• Provided data:
◆ ◆ ◆ ◆ ◆ ◆ ◆

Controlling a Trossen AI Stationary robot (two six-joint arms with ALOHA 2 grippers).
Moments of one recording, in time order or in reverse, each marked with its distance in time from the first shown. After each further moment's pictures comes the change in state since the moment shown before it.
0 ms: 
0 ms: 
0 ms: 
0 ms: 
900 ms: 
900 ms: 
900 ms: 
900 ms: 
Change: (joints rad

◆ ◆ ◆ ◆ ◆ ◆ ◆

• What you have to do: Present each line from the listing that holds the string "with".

• Response for this exercise:
Controlling a Trossen AI Stationary robot (two six-joint arms with ALOHA 2 grippers).
Moments of one recording, in time order or in reverse, each marked with its distance in time from the first shown. After each further moment's pictures comes the change in state since the moment shown before it.

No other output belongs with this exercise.